Dale's answer is correct, but I want to further emphasize that nothing special happens in the vicinity of an event horizon. It's just like any other region of spacetime.
Here's an analogy. Suppose you're in a building that's rigged to explode at a certain time. If you're in the building and too far from an exit at a late enough time, you won't be able to escape before the explosion even at your top speed. If it's a single-story, square building and you can exit at any point on the edge, then the region from which you won't be able to escape at a given time is square. It starts in the center of the building and expands outward at your maximum running speed. The boundary of that region is the "escape horizon".
If you don't escape and die in the explosion, then the escape horizon will necessarily sweep over you at some point before your death. When it passes you, nothing special happens. You don't notice it passing. You can't detect it in any way. It isn't really there. It's just an abstract concept that we defined based on our foreknowledge of the future.

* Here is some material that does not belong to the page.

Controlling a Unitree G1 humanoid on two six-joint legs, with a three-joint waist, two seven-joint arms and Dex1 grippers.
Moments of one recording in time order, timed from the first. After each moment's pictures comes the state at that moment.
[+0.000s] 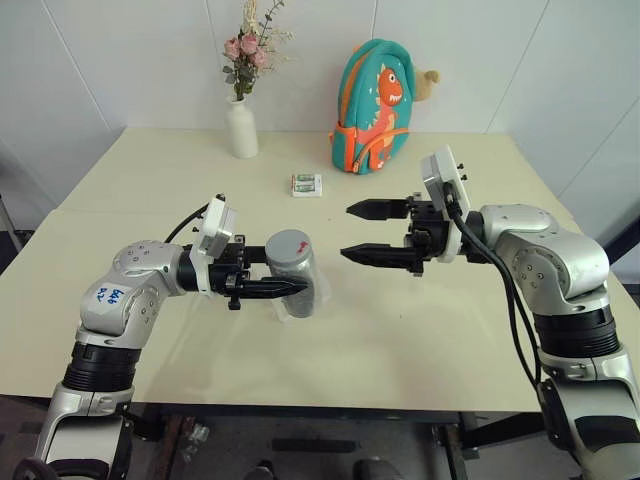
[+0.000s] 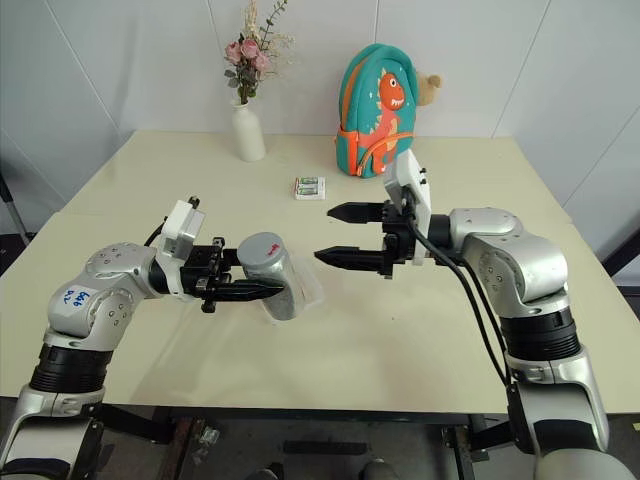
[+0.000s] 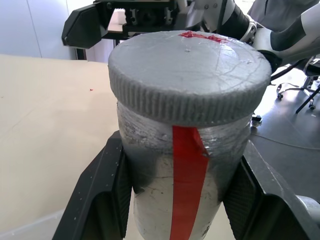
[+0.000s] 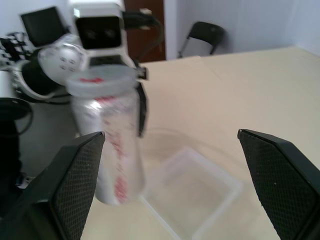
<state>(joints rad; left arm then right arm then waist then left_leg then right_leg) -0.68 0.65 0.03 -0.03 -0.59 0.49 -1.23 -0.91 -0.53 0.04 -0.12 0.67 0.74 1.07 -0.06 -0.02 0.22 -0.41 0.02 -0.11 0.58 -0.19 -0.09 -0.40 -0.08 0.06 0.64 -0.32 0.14</state>
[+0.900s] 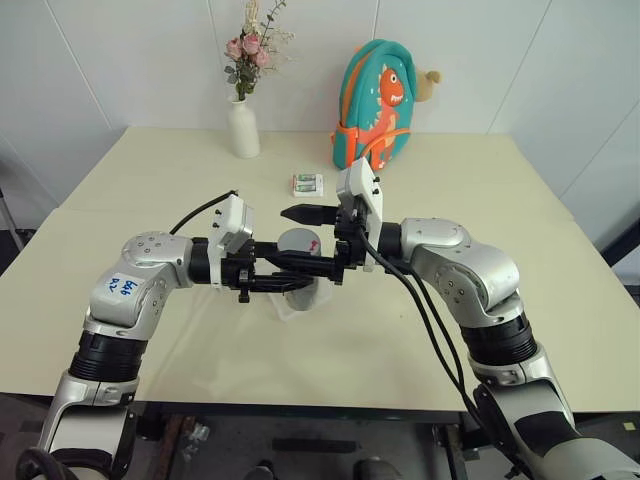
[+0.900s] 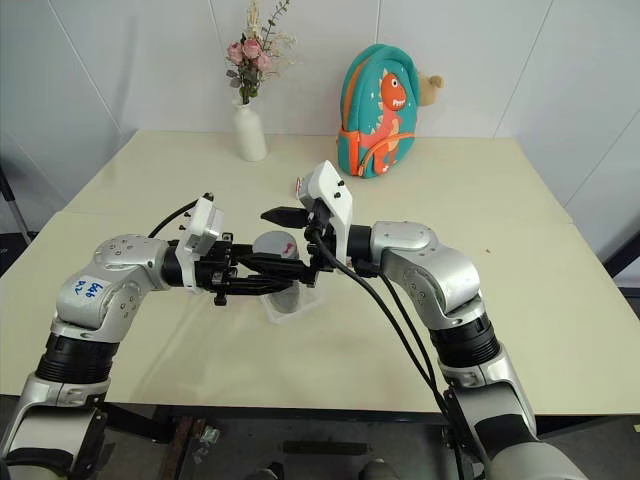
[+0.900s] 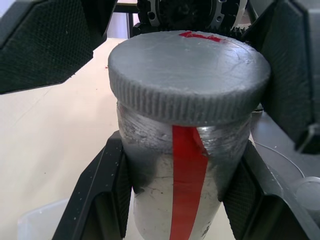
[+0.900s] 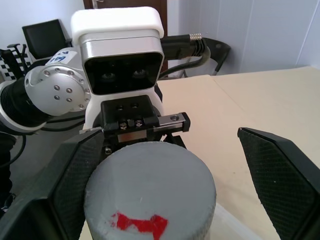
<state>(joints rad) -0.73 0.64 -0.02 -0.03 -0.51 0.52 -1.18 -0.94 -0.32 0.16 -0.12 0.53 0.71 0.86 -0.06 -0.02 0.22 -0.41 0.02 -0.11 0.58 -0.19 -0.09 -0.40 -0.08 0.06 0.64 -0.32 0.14</state>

The event horizon of a black hole is defined in the same way, with a singularity in place of the explosion and the speed of light in place of your running speed. If your worldline ends at the singularity, then the event horizon will sweep over you, at the speed of light, at some earlier time. But you won't notice. You can't detect it in any way. It isn't really there.
People get confused about this because there's phenomenology associated with black hole horizons: the closer you get to them, the faster you have to accelerate to avoid falling through, the slower your clock runs, the hotter you get from the Hawking radiation, and so on. They also behave like electrical conductors for some purposes, though it's not mentioned as often.

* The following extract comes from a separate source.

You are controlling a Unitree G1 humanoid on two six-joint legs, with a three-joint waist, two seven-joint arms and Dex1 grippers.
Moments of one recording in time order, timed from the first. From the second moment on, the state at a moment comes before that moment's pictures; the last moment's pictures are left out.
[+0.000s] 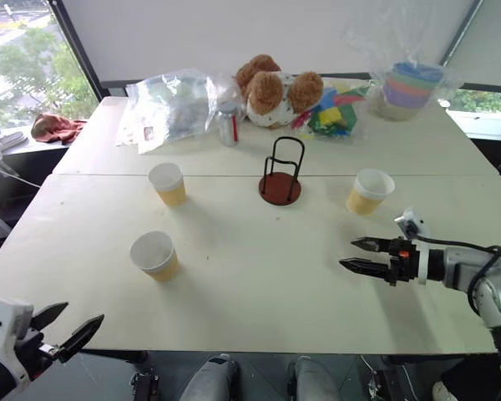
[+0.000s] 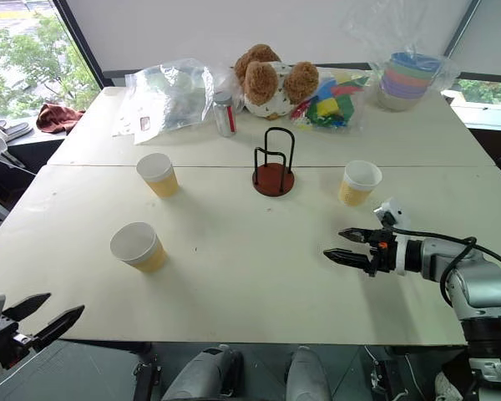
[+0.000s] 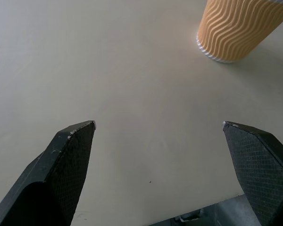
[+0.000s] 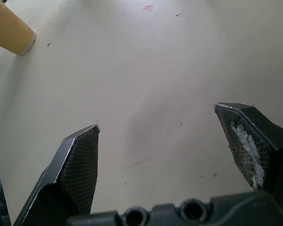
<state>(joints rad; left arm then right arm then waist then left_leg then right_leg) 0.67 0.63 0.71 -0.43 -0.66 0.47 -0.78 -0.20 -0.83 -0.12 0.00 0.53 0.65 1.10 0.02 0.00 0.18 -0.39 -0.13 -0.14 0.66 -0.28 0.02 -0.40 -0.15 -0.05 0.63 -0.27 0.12</state>
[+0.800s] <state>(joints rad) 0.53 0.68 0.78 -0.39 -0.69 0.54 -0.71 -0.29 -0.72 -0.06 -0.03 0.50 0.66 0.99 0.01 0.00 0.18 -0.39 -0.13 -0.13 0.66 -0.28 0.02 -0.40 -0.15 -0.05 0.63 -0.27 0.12</state>
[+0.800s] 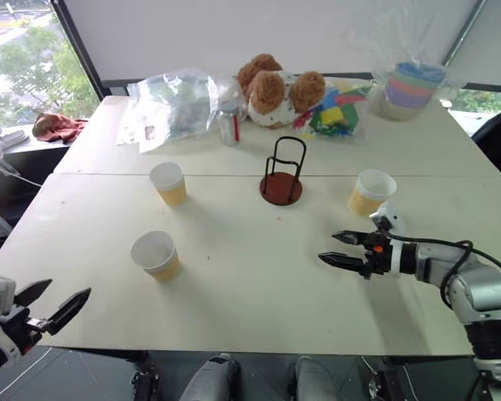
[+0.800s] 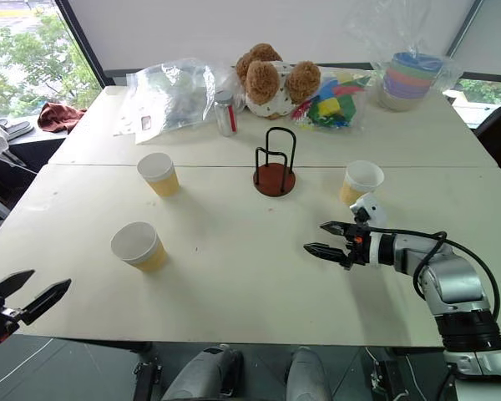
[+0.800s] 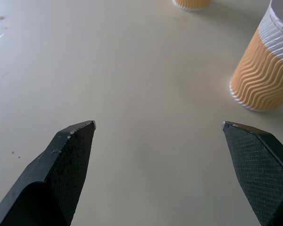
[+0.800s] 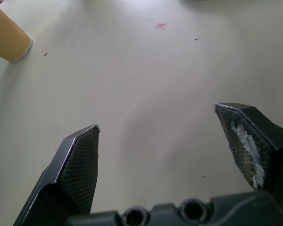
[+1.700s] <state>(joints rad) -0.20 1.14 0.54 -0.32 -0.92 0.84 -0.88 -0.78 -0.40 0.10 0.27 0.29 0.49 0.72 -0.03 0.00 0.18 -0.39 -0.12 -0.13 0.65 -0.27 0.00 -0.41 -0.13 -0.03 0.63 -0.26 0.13</state>
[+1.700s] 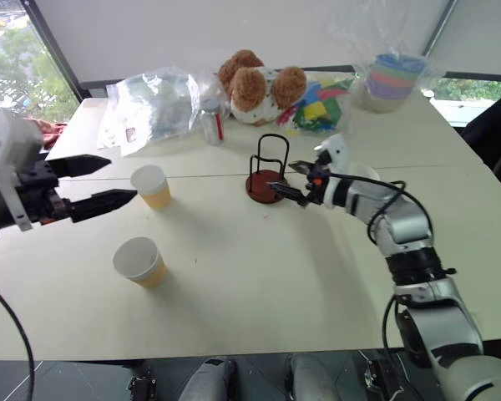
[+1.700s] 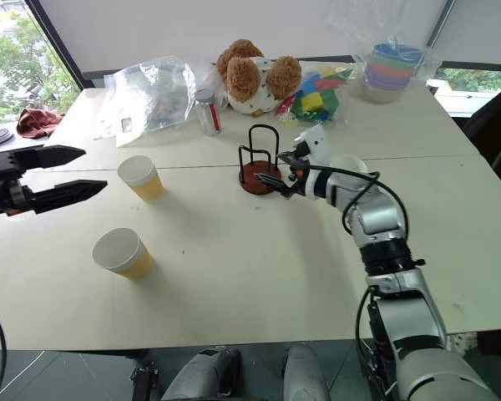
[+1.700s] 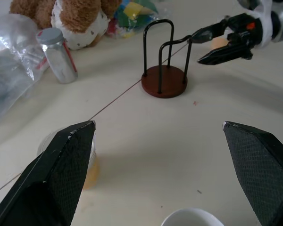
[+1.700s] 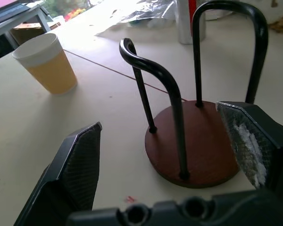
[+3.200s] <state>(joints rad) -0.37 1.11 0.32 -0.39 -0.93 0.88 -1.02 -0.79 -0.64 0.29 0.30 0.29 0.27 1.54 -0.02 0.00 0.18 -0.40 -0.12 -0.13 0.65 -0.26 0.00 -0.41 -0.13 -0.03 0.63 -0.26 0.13</state>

The thing is, if you mispredict where the singularity is going to be, and try to escape from what you think is the horizon but actually isn't, all of those same things happen. Any event horizon defined by any future spacetime points, whether singular or not, has these properties, even in special relativity. (See Rindler coordinates and Unruh effect for more about the special-relativistic case.)
So the answer to any question about what you'd see while falling through an event horizon is always the same as if the event horizon was somewhere else.